--- Problem to solve ---
The entries below contain a stretch that opens with the line containing "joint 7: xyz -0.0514" and closes with the line containing "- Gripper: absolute"; set down that stretch exactly, both ends included, and nothing else.

--- Records for the task ---
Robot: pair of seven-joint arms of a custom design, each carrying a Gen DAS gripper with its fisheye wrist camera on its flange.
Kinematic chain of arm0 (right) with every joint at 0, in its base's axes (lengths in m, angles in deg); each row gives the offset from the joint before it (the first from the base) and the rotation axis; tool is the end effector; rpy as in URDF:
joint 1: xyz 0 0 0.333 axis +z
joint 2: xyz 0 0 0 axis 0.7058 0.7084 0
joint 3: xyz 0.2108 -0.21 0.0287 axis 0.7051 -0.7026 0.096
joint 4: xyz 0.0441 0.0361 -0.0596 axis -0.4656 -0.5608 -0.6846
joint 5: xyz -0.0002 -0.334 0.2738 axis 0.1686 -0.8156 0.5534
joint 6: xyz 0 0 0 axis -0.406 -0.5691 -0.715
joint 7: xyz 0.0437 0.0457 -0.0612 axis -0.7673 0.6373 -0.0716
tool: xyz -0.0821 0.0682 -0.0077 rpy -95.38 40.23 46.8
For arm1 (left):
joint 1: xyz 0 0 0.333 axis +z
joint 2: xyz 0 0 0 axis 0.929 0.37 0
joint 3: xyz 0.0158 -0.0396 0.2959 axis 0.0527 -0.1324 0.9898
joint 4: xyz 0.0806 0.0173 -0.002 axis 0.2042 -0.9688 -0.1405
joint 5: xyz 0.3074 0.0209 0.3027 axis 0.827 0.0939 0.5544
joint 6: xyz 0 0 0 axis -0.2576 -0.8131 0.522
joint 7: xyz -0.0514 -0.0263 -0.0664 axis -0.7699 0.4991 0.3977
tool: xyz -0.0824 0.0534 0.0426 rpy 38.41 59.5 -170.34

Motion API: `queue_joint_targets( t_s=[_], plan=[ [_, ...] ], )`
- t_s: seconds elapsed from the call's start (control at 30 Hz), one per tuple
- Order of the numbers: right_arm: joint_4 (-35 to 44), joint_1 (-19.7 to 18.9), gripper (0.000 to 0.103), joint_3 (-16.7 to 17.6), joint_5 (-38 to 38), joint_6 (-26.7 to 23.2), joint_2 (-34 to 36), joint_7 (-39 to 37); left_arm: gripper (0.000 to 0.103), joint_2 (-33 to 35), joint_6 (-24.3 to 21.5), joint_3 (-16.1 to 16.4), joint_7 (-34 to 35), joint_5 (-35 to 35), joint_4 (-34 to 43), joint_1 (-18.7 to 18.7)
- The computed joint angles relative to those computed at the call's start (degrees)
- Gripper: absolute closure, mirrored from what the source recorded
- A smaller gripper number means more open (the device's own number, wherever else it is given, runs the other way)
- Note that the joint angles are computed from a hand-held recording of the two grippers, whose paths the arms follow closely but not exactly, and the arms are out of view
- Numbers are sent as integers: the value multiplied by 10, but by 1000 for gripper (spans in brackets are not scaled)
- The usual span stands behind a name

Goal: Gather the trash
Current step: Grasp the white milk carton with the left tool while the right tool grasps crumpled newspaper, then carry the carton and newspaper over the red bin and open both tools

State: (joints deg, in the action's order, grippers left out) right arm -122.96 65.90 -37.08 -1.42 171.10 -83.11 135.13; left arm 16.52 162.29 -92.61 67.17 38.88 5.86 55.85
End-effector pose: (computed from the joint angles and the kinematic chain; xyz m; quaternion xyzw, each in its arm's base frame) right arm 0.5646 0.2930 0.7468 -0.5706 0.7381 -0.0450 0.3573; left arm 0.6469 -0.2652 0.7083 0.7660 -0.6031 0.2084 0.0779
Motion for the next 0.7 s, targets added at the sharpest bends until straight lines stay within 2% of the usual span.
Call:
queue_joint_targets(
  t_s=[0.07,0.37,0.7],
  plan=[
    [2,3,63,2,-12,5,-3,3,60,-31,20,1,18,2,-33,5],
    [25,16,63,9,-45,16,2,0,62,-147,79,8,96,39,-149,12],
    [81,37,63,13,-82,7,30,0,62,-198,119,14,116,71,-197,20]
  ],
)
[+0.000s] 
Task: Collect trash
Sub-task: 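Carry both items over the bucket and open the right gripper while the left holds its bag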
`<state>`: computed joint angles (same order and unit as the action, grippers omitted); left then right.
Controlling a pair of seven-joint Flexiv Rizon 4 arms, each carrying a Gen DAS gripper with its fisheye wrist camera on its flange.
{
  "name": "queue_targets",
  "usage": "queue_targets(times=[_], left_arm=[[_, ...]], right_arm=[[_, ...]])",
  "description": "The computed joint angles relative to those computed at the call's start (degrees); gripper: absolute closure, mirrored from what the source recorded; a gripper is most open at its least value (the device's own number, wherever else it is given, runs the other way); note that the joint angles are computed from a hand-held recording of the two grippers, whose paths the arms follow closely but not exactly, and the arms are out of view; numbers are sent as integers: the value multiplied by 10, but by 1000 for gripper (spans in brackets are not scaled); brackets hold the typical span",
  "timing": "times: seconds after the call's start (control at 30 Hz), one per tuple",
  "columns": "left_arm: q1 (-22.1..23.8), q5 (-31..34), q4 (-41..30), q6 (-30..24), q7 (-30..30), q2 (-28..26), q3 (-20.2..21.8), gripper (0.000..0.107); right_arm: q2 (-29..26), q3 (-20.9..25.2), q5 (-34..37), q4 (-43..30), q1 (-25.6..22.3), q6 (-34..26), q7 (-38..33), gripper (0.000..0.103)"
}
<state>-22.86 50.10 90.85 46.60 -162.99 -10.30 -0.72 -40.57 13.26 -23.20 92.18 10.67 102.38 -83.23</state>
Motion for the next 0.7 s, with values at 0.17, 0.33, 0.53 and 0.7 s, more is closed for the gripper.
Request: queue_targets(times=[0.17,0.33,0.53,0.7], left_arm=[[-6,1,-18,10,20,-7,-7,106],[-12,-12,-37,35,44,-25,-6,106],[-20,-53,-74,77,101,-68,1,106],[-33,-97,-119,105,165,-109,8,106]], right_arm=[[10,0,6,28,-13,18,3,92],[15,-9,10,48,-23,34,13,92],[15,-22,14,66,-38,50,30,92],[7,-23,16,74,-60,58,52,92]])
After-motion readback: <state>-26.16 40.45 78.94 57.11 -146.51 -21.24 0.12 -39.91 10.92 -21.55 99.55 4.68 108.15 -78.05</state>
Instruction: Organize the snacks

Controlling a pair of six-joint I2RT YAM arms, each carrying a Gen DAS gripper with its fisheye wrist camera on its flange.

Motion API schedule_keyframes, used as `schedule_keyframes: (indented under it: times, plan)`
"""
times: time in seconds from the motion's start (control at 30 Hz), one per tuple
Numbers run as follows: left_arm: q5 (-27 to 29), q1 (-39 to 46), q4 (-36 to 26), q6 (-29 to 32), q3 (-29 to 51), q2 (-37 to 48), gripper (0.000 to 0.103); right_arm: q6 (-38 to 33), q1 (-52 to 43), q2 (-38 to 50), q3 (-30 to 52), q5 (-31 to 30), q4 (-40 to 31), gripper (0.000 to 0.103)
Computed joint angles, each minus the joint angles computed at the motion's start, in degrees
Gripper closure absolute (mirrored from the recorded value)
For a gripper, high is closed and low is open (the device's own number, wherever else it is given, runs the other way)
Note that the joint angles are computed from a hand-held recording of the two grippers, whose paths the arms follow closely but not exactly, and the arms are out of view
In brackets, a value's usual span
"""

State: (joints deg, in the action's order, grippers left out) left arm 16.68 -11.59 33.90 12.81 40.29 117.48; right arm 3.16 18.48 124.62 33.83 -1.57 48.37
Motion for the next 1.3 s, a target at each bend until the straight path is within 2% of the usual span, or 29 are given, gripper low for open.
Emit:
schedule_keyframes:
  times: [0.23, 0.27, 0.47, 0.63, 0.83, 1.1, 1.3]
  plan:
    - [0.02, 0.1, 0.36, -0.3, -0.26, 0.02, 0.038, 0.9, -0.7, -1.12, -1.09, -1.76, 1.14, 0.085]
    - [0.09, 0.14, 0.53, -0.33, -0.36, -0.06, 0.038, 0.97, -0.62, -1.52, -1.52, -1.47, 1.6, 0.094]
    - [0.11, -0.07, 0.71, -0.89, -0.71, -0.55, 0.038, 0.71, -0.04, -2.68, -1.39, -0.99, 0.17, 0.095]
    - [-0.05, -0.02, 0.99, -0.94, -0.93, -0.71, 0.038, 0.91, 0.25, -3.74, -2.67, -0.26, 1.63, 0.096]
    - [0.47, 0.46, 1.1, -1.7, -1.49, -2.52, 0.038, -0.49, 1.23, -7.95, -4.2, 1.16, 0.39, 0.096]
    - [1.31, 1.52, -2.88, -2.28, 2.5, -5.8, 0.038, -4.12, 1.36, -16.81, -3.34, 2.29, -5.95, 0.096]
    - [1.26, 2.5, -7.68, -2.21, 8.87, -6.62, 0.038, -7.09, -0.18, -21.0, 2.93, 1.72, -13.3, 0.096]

--- Answer section ---
joint 7: xyz -0.0514 -0.0263 -0.0664 axis -0.7699 0.4991 0.3977
tool: xyz -0.0824 0.0534 0.0426 rpy 38.41 59.5 -170.34

Motion API: `queue_joint_targets( t_s=[_], plan=[ [_, ...] ], )`
- t_s: seconds elapsed from the call's start (control at 30 Hz), one per tuple
- Order of the numbers: right_arm: joint_4 (-35 to 44), joint_1 (-19.7 to 18.9), gripper (0.000 to 0.103), joint_3 (-16.7 to 17.6), joint_5 (-38 to 38), joint_6 (-26.7 to 23.2), joint_2 (-34 to 36), joint_7 (-39 to 37); left_arm: gripper (0.000 to 0.103), joint_2 (-33 to 35), joint_6 (-24.3 to 21.5), joint_3 (-16.1 to 16.4), joint_7 (-34 to 35), joint_5 (-35 to 35), joint_4 (-34 to 43), joint_1 (-18.7 to 18.7)
- The computed joint angles relative to those computed at the call's start (degrees)
- Gripper: absolute closure, mirrored from what the source recorded

The exercise has no further content.